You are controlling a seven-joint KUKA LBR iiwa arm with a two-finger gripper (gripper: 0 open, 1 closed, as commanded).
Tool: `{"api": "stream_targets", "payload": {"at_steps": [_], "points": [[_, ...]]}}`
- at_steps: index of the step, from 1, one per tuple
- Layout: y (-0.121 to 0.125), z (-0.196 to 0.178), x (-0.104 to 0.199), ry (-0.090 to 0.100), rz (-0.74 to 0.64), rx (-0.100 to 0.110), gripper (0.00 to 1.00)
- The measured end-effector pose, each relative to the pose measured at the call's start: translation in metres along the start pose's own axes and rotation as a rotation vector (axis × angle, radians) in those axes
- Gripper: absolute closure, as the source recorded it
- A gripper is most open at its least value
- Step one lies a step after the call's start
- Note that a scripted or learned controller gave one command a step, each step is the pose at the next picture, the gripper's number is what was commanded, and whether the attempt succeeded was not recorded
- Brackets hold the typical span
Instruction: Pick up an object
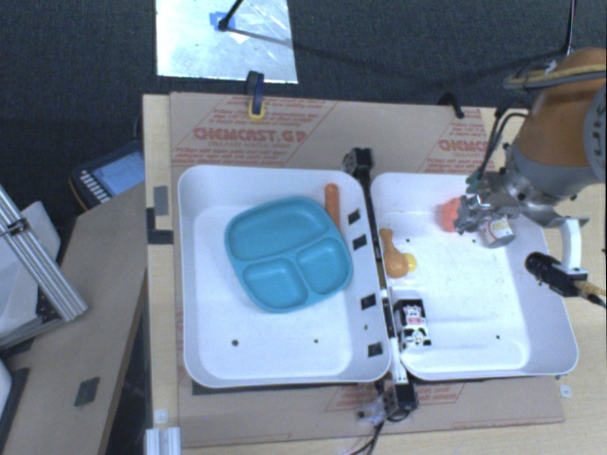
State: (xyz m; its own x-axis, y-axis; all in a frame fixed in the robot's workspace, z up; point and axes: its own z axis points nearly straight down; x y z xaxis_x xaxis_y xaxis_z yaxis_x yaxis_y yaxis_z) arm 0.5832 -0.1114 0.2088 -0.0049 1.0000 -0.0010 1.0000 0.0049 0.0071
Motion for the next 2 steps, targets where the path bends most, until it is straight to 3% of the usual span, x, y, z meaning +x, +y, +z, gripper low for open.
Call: {"api": "stream_targets", "payload": {"at_steps": [1,2], "points": [[0.002,-0.051,0.000,0.000,0.000,0.001,1.00],[0.008,-0.035,0.055,0.003,-0.005,0.005,1.00]]}}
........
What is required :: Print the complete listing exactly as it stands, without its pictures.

Solution for this problem ::
You are controlling a seven-joint KUKA LBR iiwa arm with a two-finger gripper (gripper: 0 open, 1 closed, as commanded).
Tool: `{"api": "stream_targets", "payload": {"at_steps": [_], "points": [[_, ...]]}}`
- at_steps: index of the step, from 1, one per tuple
- Layout: y (-0.121 to 0.125), z (-0.196 to 0.178), x (-0.104 to 0.199), ry (-0.090 to 0.100), rz (-0.74 to 0.64), rx (-0.100 to 0.110), gripper (0.00 to 1.00)
- The measured end-effector pose, each relative to the pose measured at the call's start: translation in metres along the start pose's own axes and rotation as a rotation vector (axis × angle, radians) in those axes
- Gripper: absolute closure, as the source recorded it
- A gripper is most open at its least value
- Step one lies a step after the call's start
- Note that a scripted or learned controller gave one command a step, each step is the pose at the next picture, the gripper's number is what was commanded, and whether the attempt succeeded was not recorded
- Brackets hold the typical span
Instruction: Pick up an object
State: (xyz m; its own x-axis, y-axis; all in a frame fixed in the robot's workspace, z up; point and axes: its own z axis points nearly straight down; x y z xaxis_x xaxis_y xaxis_z yaxis_x yaxis_y yaxis_z) arm 0.5832 -0.1114 0.2088 -0.0049 1.0000 -0.0010 1.0000 0.0049 0.0071
Motion for the next 2 steps, targets where the path bends most, until it is straight to 3% of the usual span, x, y, z meaning +x, +y, +z, gripper low for open.
Call: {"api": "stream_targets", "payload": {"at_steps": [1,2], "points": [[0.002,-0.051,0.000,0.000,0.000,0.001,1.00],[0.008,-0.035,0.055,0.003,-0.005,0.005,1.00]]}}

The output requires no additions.